Nathan Birch went from pouring beers to owning a property portfolio worth millions
- 3 months ago September 08, 2014
LOVE him or hate him, there’s no denying 29-year-old Nathan Birch’s powerhouse property credentials.
In a notoriously tough property market, he has accumulated 160 properties and “retired” five years ago. This year, he made $10 million in real estate deals.
Mr Birch’s $30 million property empire, mostly acquired over the last 18 months as Sydney house prices soared, has put him in an elite group of investors, but for the way he has achieved this feat he stands alone.
At 18, Mr Birch bought his first property while working as an assistant in a real estate office and bought other properties while working weekends at a pub.
Now the native from Parramatta in Sydney’s west earns just short of $2 million in annual rental income and is negotiating property deals few would believe.
Earlier this year he bought a block of 40 units in the Blue Mountains, which he believes will earn him $400,000 in annual income.
The building was a former motel valued at $4 million, but Mr Birch’s hard bargaining meant he nabbed it for just $1.66 million.
He also recently bought a property in Ipswich, near Brisbane, for $35,000 when comparable properties were selling for $150,000.
Those deals followed the same strategy he used to build most of his portfolio — purchasing undervalued properties in affordable neighbourhoods.
“I discovered early on what real estate agents look for in a deal and how to use that to my advantage,” he said. “I also studied sales in the areas I wanted to buy in.”
Mr Birch’s first property was a $248,000 house in Mt Druitt, in Sydney’s outer west bought with money he had saved as a teenager.
He negotiated a discount and made sure the rent covered most of his monthly mortgage payments. Having purchased below market value in an area where prices were rising, he soon had enough equity for deposits on more property.
Like his first, each new purchase quickly grew in value, allowing him to tap into an expanding equity pool to purchase more.
After five years of investing, his rental income was equivalent to the average Sydney salary, so he quit his job, and has continued to live off his rental income while still using equity and profits from other sales to continue expanding his portfolio.
He believes ordinary Aussies can replicate his success, but warns his path from teen to tycoon wasn’t easy.
“When I started I was earning little money, so I had to save hard. I did everything not to spend money. I never went out. My friends went travelling, went on schoolies. I missed that. I’ve loved property since I was 13.”

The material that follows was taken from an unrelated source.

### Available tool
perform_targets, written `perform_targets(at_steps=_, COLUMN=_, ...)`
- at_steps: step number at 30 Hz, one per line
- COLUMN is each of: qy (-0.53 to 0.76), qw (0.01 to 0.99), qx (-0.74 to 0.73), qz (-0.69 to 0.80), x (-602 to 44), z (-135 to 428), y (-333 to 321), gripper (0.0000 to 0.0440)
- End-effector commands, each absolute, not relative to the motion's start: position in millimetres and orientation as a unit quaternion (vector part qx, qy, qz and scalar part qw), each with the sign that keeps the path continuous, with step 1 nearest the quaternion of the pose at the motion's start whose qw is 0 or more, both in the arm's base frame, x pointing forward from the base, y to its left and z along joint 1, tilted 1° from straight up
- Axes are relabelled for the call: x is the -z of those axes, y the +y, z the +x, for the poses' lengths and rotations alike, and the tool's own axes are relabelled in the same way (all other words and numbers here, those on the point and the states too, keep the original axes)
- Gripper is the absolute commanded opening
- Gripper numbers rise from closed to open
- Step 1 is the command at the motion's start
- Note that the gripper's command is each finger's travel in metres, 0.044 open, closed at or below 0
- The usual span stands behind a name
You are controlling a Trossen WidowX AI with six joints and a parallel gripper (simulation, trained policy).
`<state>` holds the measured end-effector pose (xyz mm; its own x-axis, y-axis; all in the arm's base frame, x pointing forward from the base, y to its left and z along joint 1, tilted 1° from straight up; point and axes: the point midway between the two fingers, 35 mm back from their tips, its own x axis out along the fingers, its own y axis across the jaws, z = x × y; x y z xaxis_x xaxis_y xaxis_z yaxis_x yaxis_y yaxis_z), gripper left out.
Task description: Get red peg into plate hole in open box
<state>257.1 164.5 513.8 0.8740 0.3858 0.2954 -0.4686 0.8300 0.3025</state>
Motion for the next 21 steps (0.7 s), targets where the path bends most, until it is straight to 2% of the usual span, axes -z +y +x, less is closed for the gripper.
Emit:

NATHAN’S TIPS ON SUCCESSFUL INVESTING
• Buy where rents are high. House prices are likely to go up and where there are opportunities to purchase homes for below what comparable properties sell for in the area. In Sydney he said the best opportunities were probably in the general areas of Penrith, Liverpool and Fairfield.
• Avoid trying to “time” the market. “I never consider if this is the right time to buy. I look at what I can make a profit from in the current market.”
• Learn negotiation skills. He admits the skills required to negotiate good deals aren’t obvious, but can be practised. “You have to form relationships with real estate agents. If they know you’re serious about buying properties they will come to you with deals before they hit the market.”
• Look at bulk buying opportunities. For buyers with more cash, Mr Birch suggests looking for bulk buying opportunities, like blocks of units in cheap regional markets. This is the most effective way he has used to nab bargains. In towns like Tamworth in north west NSW, many of these apartment blocks sell for less than $500,000.